Task statement:
Nothing but the records, transcribed verbatim and stripped of images, should appear in the answer.

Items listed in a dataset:

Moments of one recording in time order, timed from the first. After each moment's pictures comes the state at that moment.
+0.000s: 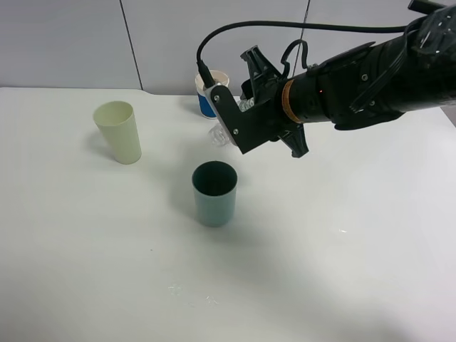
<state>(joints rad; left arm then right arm) 0.01 0.00 -0.50 -0.01 1.06 0.00 0.70 1.70 -0.95 -1.55 0.21 -0.17</state>
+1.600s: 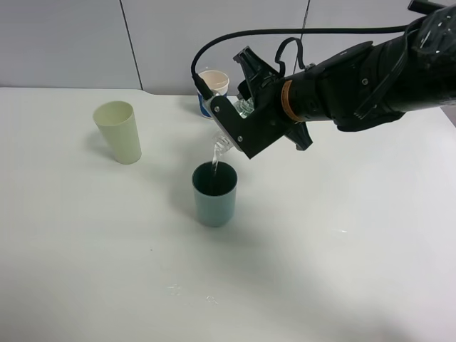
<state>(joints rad) 0.01 0.00 -0.50 -0.01 1.06 0.00 0.70 1.70 -0.95 -1.67 0.21 -0.21</state>
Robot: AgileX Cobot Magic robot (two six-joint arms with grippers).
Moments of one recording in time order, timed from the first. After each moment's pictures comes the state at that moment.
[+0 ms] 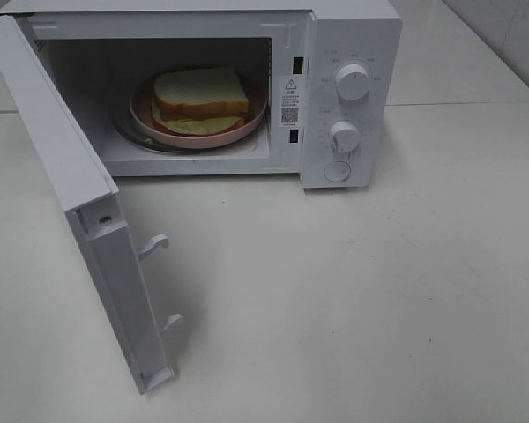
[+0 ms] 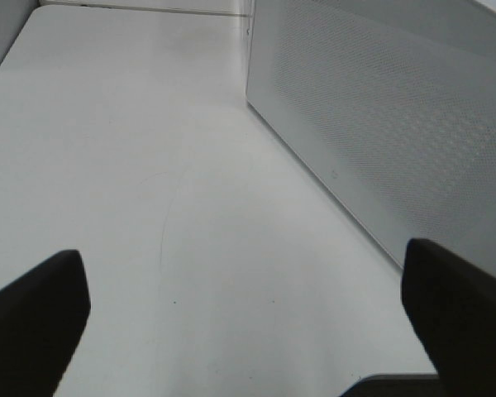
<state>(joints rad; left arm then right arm) 0.01 -0.01 -0.52 -0.06 1.08 0.00 -0.04 0.00 -0.50 -0.06 1.01 0.03</state>
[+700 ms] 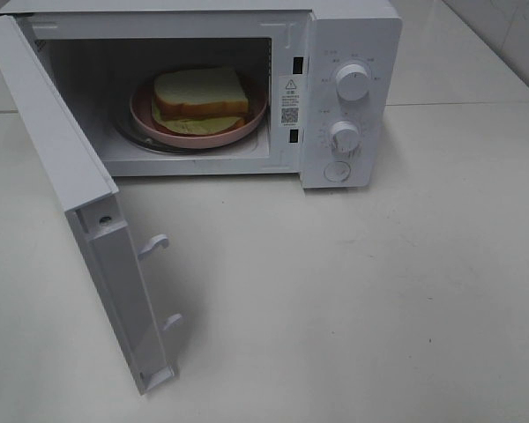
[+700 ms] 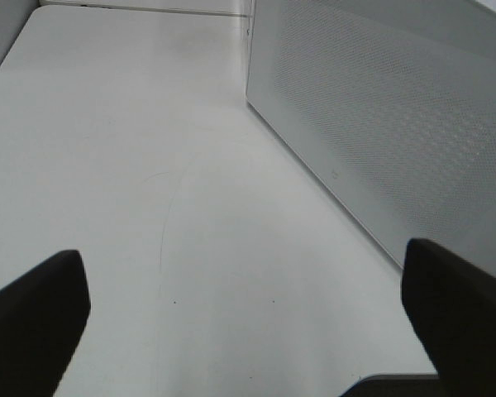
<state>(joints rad) 0.01 -0.01 -0.52 -0.06 1.08 0.00 -0.04 0.00 -0.50 -0.06 1.01 0.03</state>
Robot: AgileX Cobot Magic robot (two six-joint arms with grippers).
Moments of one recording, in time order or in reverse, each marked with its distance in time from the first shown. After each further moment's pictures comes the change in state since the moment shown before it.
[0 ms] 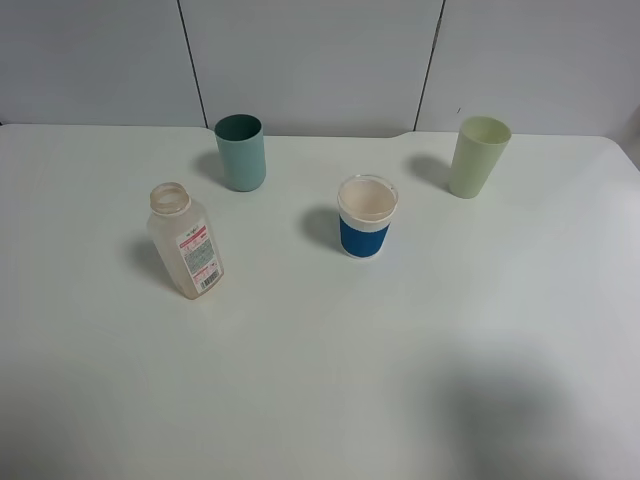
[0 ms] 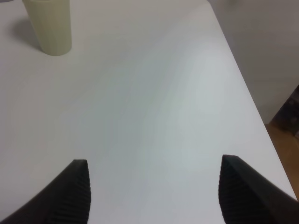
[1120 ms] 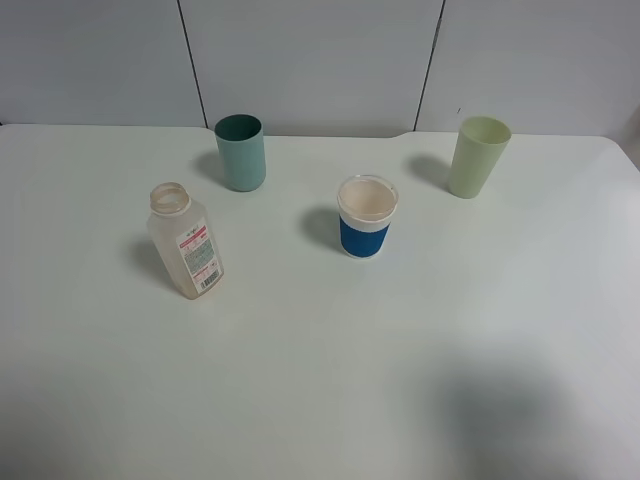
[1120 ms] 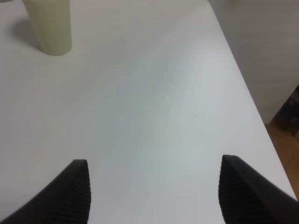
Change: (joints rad) left arm 0.059 -0.206 0.161 -0.047 0.046 0.003; right arm 0.000 0.000 0.000 0.000 0.000 0.000
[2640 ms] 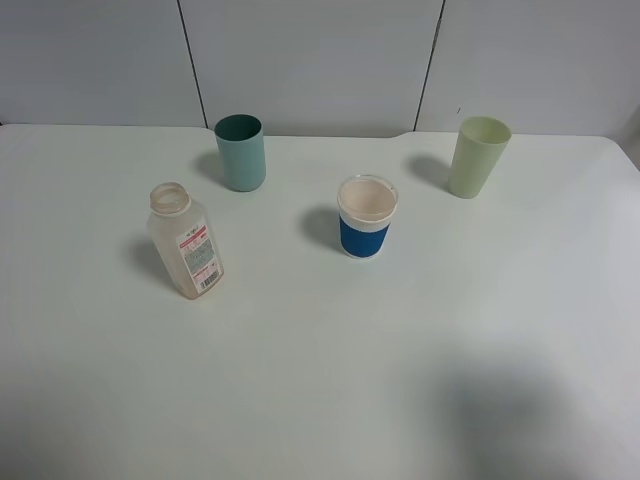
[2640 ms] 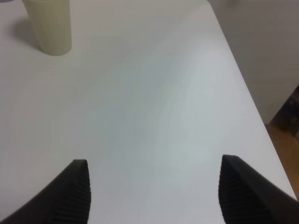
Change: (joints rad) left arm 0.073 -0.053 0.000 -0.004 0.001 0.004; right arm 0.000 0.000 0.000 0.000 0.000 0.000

Result for this exercise:
Moments of one recording in time order, timed from the first. After each moment's pictures comes the state at that moment.
+0.000s: 
<state>(joints rad; left arm then right arm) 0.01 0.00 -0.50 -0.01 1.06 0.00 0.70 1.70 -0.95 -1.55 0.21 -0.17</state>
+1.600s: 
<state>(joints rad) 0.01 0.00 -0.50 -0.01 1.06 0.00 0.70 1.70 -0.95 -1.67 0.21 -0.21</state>
Robot: AgileX Cobot Magic robot (two six-joint arms with grippers).
Moments of one recording in time order, timed from the first. After each moment's pictures comes the state at that moment.
[+0 ms] 
[+0 ms] 
<state>(joints rad; left arm then right arm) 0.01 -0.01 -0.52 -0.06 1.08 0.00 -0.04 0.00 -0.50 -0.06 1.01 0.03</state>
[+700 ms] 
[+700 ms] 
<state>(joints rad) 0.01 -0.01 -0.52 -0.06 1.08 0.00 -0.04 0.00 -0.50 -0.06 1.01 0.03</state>
Robot: AgileX Cobot Magic robot (two six-joint arms with grippers).
Moments of one recording, in time order or in reverse, each marked with its distance in time from the first shown. After each further moment's pictures comes the change in state since the moment shown before it.
[0 ms] 
[0 ms] 
[1120 ms] 
[1120 ms] 
Change: (joints rad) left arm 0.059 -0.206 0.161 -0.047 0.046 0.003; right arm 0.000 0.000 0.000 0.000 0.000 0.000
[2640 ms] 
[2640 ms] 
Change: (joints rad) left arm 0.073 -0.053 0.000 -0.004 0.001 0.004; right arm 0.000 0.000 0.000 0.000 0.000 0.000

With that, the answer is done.